Evening brought a poster session and then concurrent talks, along with Matt Loose doing a live demo of nanopore sequencing (in the poster session, but apparently continued on in one of the elevators!).  I won't try to summarize those here, but there is a lot of great stuff covering a variety of topics, including spatially localized RNA sequencing, challenges in standardizing large-scale human sequencing, genetic mosaicism, protein interaction screening, CRISPR, liver transplants -- and the list goes on.

Well, back to the day job -- plus I need to write up some notes from a phone call with a genomics vendor. With the periodic sneaking in of starting to Storify today's stream.


Brian Krueger said...

You could do what I do and import all the tweets into a database using the twitter API. You don't miss anything that way.

Keith Robison said...

I've done things like that before with a simple Perl program -- the catch is for publishing it back out. Ideally Storify would have a back-end way to load a set of tweet uids -- I should look to see if that exists

Brian Krueger said...

You should be able to do it using the twitter tweetID through the storify API. So get all the tweets using the twitter API and then organize using the storify API. I've thought about trying to write an algorithm to autosort using lastnames, first names, initials but haven't had the time to play with it. Database full of tables with data though...

Mark said...

While 10X strategy (like old school cosmid/bac shotgun) would work well for areas with no local repeats, give it some sequence with enhancer-like elements or some PKS/NRPS clusters, and see the results :-)

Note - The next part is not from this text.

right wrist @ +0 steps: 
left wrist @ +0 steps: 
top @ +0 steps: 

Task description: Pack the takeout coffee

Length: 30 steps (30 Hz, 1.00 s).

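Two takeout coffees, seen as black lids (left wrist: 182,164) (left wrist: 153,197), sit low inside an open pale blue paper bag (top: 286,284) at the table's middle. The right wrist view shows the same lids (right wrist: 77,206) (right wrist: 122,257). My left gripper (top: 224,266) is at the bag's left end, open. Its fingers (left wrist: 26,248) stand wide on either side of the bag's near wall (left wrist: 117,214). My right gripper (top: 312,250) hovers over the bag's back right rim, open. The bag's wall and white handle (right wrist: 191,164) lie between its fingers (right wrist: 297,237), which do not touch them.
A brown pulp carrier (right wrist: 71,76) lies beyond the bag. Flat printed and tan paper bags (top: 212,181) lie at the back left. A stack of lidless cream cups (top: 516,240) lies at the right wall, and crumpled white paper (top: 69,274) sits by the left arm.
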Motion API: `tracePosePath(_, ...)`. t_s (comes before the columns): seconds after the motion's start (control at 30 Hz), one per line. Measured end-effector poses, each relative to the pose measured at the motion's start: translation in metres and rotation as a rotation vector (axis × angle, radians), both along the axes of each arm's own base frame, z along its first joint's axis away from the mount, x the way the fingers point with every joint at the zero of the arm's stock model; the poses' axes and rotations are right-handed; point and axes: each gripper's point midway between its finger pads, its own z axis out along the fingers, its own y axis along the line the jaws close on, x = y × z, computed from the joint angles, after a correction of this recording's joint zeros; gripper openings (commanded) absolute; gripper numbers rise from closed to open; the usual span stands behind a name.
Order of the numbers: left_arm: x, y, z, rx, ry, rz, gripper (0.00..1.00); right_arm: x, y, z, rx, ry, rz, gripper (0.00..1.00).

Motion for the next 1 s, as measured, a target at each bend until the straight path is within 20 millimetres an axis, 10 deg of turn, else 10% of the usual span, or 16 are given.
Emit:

Obviously it would depend on the actual library fragment size range and distribution and repeats similarity/size, but one must remember that Sanger shotgun was effectively a 2x750 - 2x1000 run, and not all areas doable by it would assemble well if you run it only on 2x125 or 2x150 illumina run.

So, if possible, do 10X runs on 2x250 mode.

PS: Some pacbio / nanopore & gnubio data may be very useful as an independent 10K assembly QC.